If you can sell your timeshare — and that's a big if, considering some contracts include "perpetuity clauses" — you might have to pay even more maintenance fees.
The market is also oversaturated with sellers trying to get out of paying their maintenance fees, so there are countless listings priced at $0 — yet another reason why timeshares are terrible investments.
And then there are the scammers. Because timeshare contracts can be complicated, some shady timeshare exit companies ask you to pay hundreds to thousands of dollars to sell your property, only to never find a buyer.
If you do need to sell your timeshare, you have a few more legitimate options:
Use the Rescission Period: Rescission laws allow new owners to cancel their timeshares. Although rescission periods are typically short, they’ll depend on your state’s laws.
Sell Your Timeshare: If you sell your timeshare, don’t expect to earn your money back. Timeshares only depreciate, and the market is oversaturated with cheap listings. To determine how much your timeshare is worth, use an appraisal service.
Gift Your Timeshare: Assuming the timeshare is paid off, you can pass it along to a family member or friend. Just be transparent about the fees they’ll have to pay.

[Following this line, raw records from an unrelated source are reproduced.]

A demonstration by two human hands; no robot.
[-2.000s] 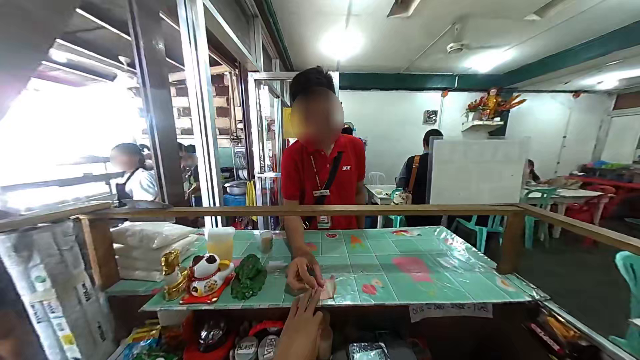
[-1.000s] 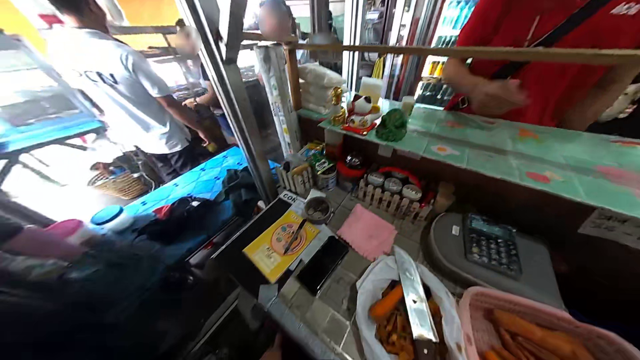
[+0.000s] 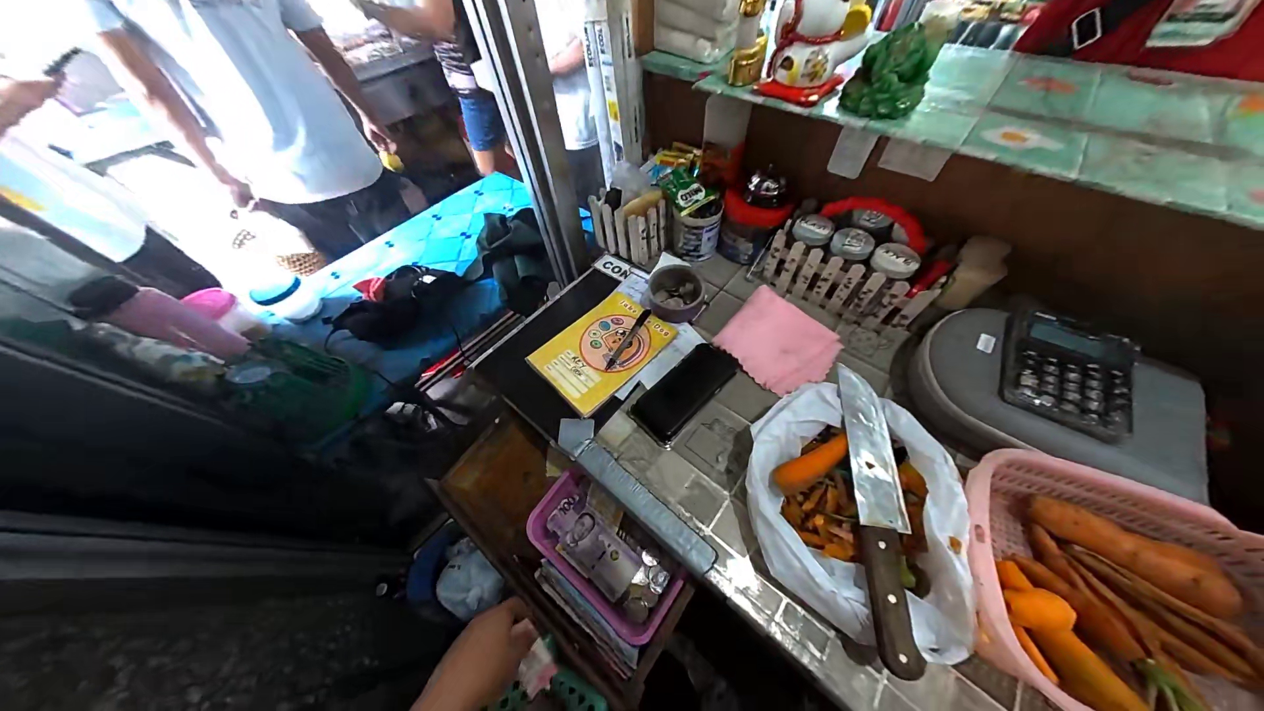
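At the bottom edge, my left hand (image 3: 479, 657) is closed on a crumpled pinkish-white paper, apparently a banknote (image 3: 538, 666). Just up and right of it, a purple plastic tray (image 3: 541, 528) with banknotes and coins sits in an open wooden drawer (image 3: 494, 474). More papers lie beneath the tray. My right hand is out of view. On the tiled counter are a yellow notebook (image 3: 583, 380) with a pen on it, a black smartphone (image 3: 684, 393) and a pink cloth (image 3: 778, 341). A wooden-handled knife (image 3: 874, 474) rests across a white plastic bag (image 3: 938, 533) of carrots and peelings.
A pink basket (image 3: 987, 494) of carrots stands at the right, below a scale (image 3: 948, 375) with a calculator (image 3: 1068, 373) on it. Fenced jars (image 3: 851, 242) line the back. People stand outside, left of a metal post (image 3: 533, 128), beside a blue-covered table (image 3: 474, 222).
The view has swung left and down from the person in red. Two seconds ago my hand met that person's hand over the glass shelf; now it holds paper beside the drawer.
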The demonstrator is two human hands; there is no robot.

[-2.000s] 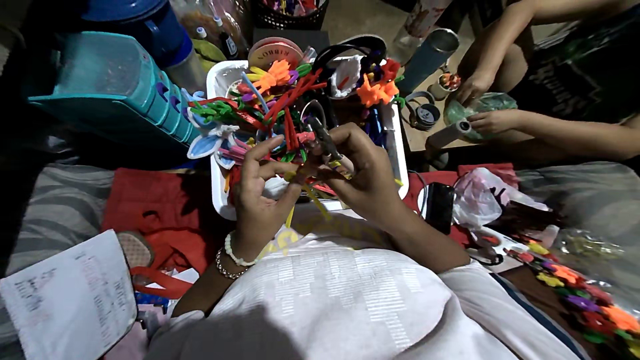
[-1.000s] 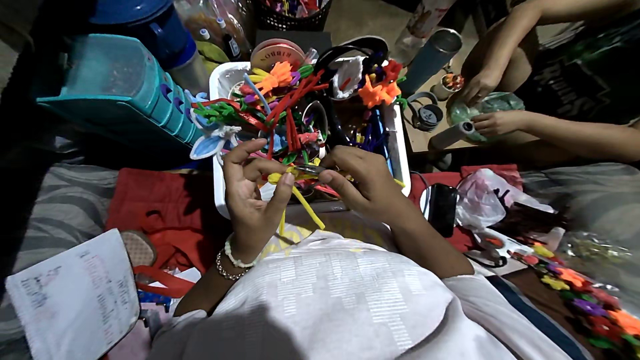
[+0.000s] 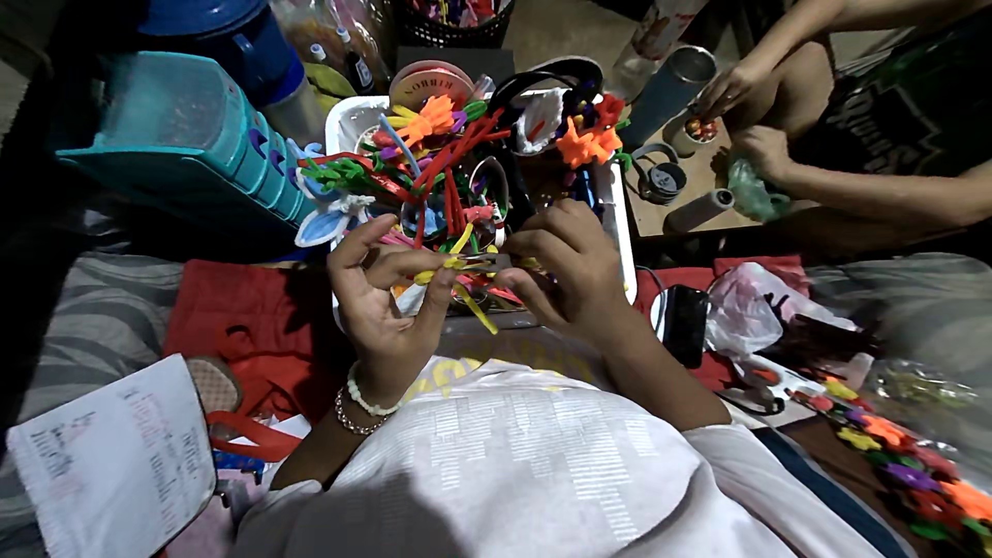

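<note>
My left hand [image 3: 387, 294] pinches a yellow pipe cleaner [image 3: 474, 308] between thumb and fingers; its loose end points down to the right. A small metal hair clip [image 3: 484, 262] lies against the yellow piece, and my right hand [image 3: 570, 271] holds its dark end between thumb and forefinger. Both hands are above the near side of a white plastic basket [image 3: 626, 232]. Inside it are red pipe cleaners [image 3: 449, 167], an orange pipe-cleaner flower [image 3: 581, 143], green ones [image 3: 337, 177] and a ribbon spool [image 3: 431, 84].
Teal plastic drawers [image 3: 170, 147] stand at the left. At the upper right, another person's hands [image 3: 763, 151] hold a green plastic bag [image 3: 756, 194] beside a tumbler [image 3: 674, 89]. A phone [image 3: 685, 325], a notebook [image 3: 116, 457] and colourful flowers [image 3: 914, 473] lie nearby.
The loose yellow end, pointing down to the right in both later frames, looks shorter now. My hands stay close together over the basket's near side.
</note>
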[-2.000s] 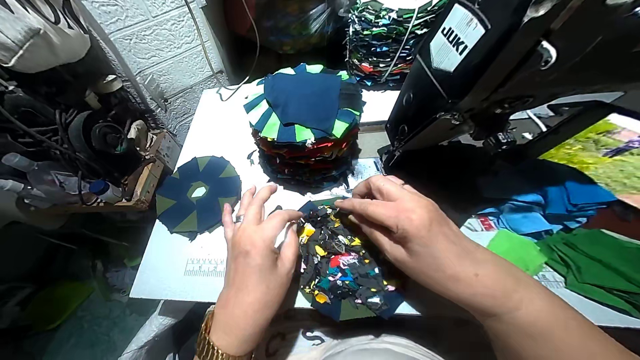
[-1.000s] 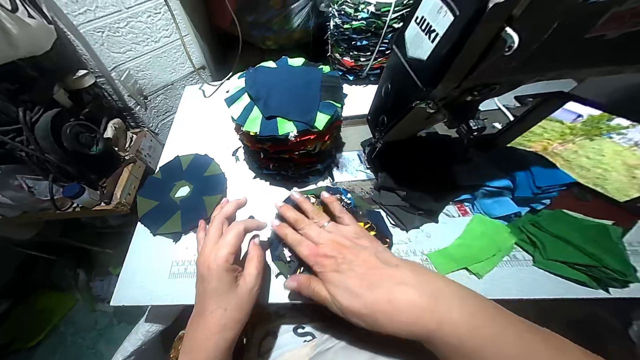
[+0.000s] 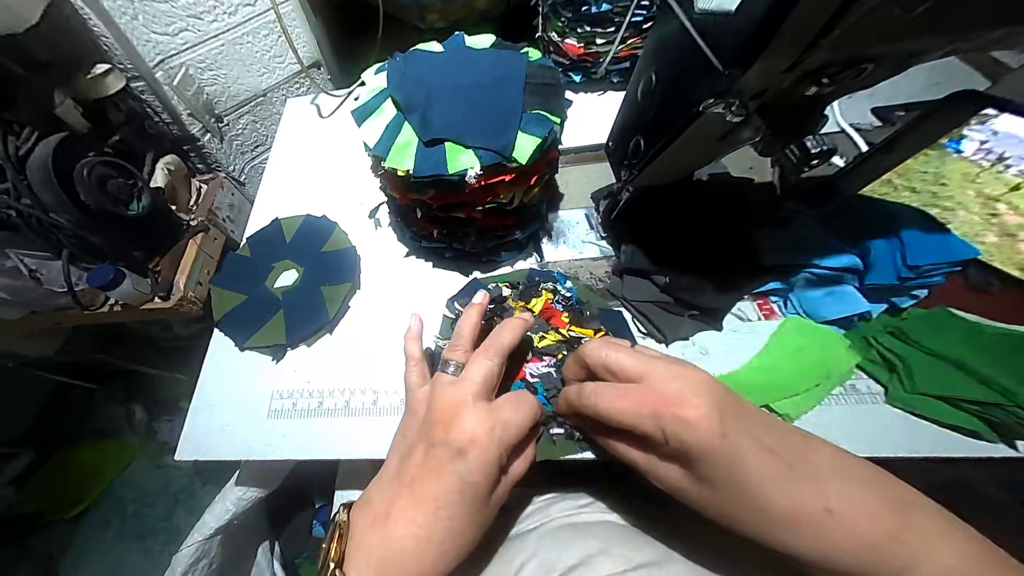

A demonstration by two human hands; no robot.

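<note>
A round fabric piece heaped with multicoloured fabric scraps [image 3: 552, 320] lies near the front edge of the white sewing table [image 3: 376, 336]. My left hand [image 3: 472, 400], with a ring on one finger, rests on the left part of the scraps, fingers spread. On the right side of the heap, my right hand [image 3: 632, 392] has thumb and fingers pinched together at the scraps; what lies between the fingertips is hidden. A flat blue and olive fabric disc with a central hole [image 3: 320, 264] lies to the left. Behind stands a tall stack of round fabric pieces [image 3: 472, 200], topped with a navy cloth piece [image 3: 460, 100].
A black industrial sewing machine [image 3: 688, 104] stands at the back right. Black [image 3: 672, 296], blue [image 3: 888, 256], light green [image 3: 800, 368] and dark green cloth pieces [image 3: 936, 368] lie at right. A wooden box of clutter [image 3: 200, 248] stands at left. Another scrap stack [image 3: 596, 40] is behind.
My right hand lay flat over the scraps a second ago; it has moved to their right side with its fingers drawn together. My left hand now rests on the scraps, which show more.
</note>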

Stop Paying Timeshare Payments and Fees: As a last resort, you can completely stop paying for your timeshare, though your credit will take a hit and your property could go into foreclosure.
Are Timeshares a Scam?
While not all timeshares are scams, the entire process — from the hard sell to getting rid of the property — is full of financial pitfalls, including surprise fees, complicated contracts, and never-ending maintenance costs. You’re also buying a depreciating asset that, unlike a traditional condo or home, is nigh impossible to sell. Our advice? Avoid the timeshare vultures and plan a conventional vacation.